The bell had rung. The bathroom sounded empty. I looked under the stall door to see if anyone’s feet were around, then opened it.

“No, really,” I said.

His face turned urinal-white.

“You can’t.”

“I have to. I can’t exactly refuse an alumni interview.”

He thought about it for a second.

“Shit.”

I had almost met Mr. Wright before. He had come home early one day when his office’s air-conditioning system had broken down. Luckily, Thom’s room is right over the garage, so the garage door heralded his arrival with an appropriately earthquakian noise. Thom was pulling on my shirt at the time, and as a result, I lost two buttons. At first, I figured it was just his mom. But the footsteps beat out a different tune.
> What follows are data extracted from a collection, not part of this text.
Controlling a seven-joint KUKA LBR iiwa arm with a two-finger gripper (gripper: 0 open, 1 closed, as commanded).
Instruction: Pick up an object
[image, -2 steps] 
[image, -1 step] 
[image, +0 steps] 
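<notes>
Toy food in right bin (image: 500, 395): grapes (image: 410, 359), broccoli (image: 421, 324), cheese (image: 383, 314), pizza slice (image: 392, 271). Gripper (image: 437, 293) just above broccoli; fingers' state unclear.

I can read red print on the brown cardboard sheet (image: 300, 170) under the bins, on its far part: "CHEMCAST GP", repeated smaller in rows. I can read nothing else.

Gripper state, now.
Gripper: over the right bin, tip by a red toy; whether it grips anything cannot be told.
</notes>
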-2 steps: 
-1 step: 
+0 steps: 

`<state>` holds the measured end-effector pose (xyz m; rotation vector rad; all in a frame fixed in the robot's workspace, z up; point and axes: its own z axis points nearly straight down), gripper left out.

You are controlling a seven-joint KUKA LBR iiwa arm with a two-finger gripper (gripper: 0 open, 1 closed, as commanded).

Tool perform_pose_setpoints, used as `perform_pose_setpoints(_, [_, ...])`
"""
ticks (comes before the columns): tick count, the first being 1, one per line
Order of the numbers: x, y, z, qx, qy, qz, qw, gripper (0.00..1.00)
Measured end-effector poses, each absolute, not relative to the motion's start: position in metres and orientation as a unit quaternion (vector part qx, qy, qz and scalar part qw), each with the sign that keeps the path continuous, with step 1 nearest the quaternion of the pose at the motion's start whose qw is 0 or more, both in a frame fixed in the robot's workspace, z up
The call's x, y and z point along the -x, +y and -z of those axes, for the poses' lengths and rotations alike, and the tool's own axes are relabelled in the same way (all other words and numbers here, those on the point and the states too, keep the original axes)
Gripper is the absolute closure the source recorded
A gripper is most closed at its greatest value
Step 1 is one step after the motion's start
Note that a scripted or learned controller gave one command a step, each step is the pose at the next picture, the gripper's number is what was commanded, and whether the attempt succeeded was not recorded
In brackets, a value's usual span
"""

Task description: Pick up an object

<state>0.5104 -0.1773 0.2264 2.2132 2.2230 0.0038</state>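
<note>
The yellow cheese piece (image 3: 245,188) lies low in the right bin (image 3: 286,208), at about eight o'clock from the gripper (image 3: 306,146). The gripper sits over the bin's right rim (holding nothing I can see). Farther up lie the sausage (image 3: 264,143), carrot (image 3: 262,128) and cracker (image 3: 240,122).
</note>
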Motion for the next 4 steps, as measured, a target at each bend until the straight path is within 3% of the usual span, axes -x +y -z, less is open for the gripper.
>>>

I did the mature, responsible thing, which was to hide under the bed for the next three hours. Happily, Thom hid with me. We found ways to occupy ourselves. Then, once Thom had moved downstairs and the family was safely wrapped up in dinner, I climbed out the window. I could’ve gone out the window earlier, but I’d been having a pretty good time.

The trick was getting Thom to enjoy it, too. I wasn’t his first boyfriend, but I was the first he could admit to himself. We’d reached the stage where he felt comfortable liberating his affections when we were alone together, or even within our closest circle of friends. But outside that circle, he got nervous. He became paralyzed at the very thought of his parents discovering his—our—secret.

We’d been going out without going out for three months.

I’d picked my first choice for college before Thom and I had gotten together, long before I’d known his father had gone to the same school. Thom couldn’t believe I wanted to go to a place that had helped spawn the person his father had become.